HAGERSTOWN - The number of trout destroyed by the Department of Natural Resources to curb the spread of whirling disease has risen to 136,300, the state's director of freshwater fisheries said Friday.

H. Robert Lunsford also said the state will stop rearing trout in water from the infected North Branch of the Potomac River pending discussions with the U.S. Army Corps of Engineers about prospects for disinfecting water flowing from the corps-controlled Jennings Randolph dam into a series of net pens.

About 17,000 trout currently in those net pens have tested negative for the fatal fish disease, Lunsford said. The fish will be tested a second time and then either be stocked in the river for sport fishing if they're clean or destroyed if they're infected, Lunsford said.

The DNR previously said it ordered 80,000 brown and rainbow trout destroyed after finding the parasite in January in the Mettiki and Bear Creek rearing stations in Garrett County. The agency has purchased replacements for about 60,000 of those fish, Lunsford said Friday.
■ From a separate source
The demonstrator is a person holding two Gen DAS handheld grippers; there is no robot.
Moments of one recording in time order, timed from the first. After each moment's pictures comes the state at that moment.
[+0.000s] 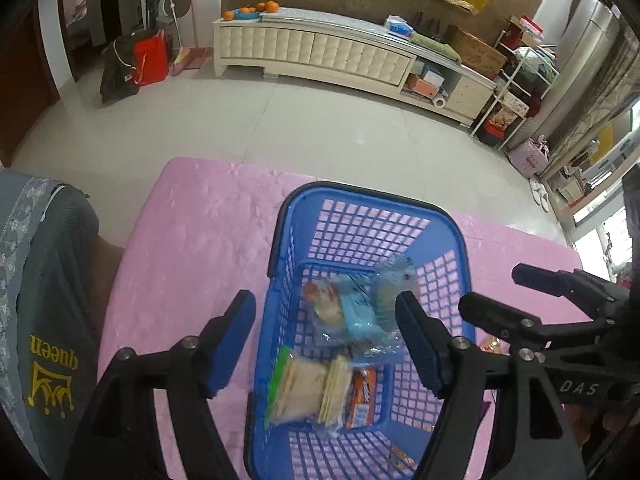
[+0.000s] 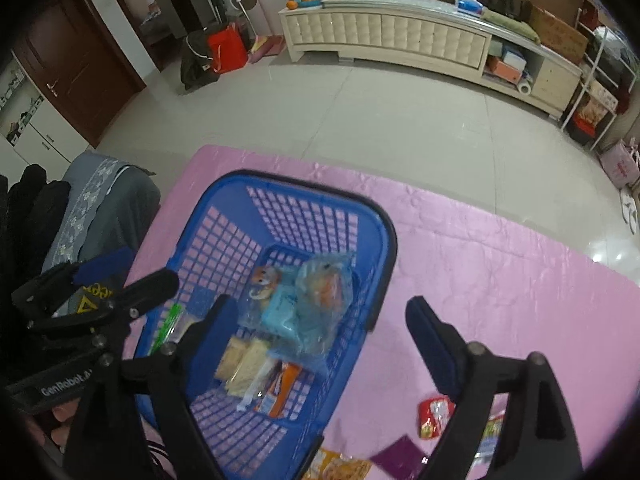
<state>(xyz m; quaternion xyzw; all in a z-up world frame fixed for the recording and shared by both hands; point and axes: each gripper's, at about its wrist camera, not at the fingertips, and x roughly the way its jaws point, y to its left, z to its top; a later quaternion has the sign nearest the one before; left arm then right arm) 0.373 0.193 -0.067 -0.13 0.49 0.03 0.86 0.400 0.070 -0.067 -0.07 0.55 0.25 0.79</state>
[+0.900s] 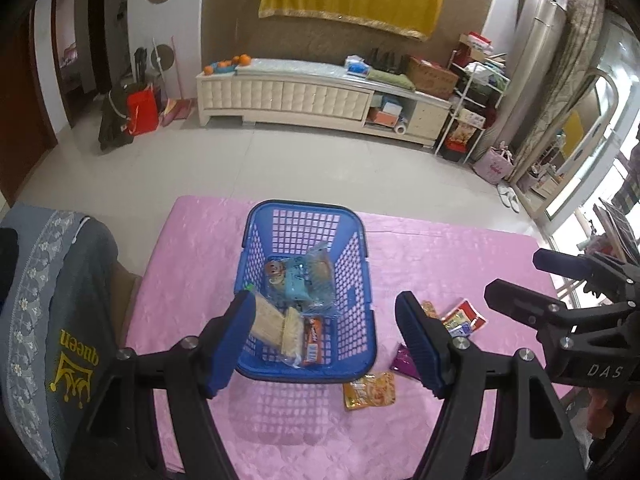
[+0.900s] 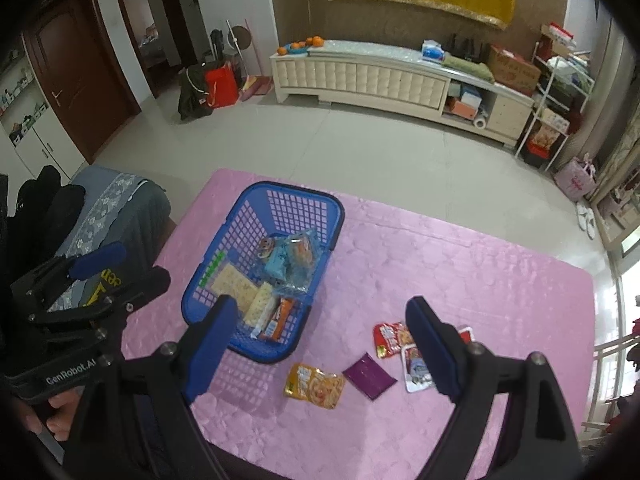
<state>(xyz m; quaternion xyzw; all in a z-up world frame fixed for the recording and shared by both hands) 0.249 0.126 0.045 -0.09 0.42 0.01 0.90 0.275 0.003 0.061 -0.09 0.48 0.22 0.85</state>
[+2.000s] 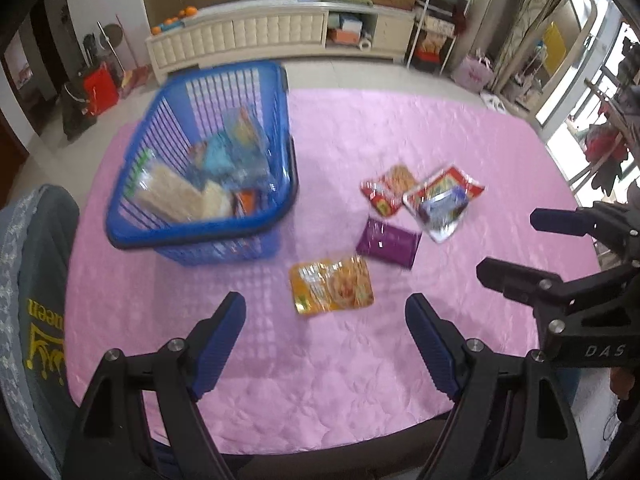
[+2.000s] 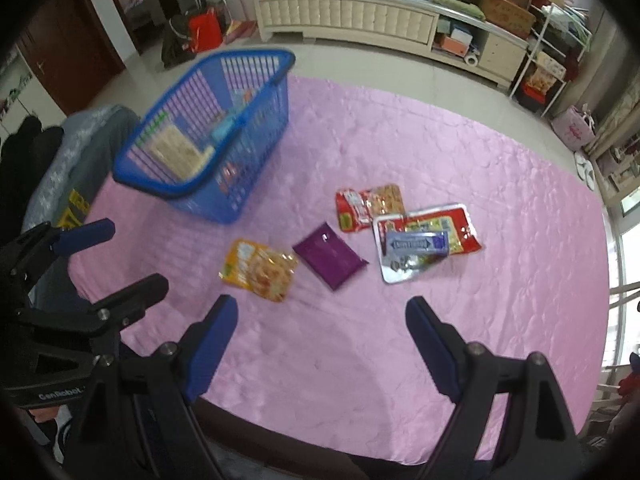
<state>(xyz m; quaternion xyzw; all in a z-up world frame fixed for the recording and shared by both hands) 0.205 0.020 -0.111 -0.02 0.53 -0.05 0.85 0.220 -0.082 -0.090 -0.10 0.56 0.20 0.80</state>
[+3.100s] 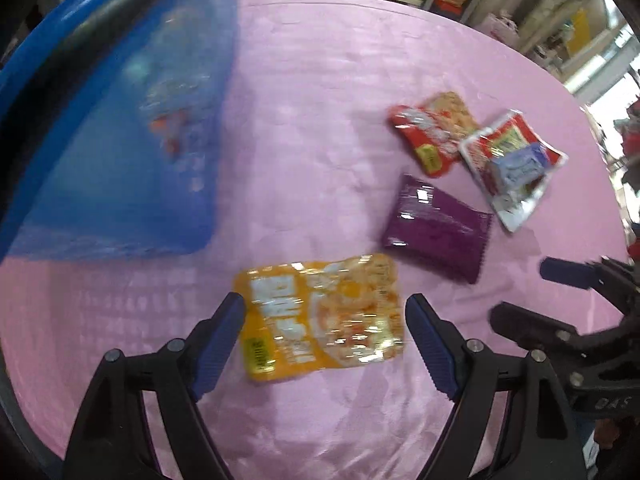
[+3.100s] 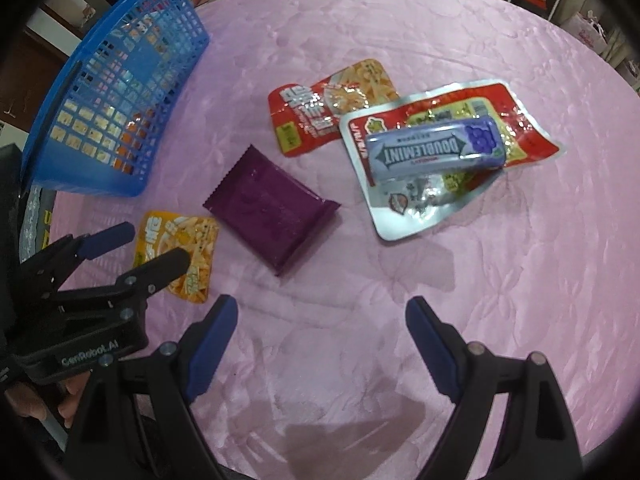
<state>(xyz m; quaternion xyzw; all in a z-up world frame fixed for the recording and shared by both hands) 0.279 0.004 -0.243 -0.04 0.61 -0.06 0.79 0.268 -0.117 -0.223 -0.01 0.65 0.18 0.74</state>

He said officials don't know how the Mettiki station was infected, but that workers unwittingly brought the disease to Bear Creek by transferring fish there from Mettiki on his orders.

Whirling disease is an infection caused by a microscopic parasite that causes trout to swim in circles until they die. Rainbow and cutthroat trout appear to be more susceptible than other trout species, according to the Whirling Disease Foundation.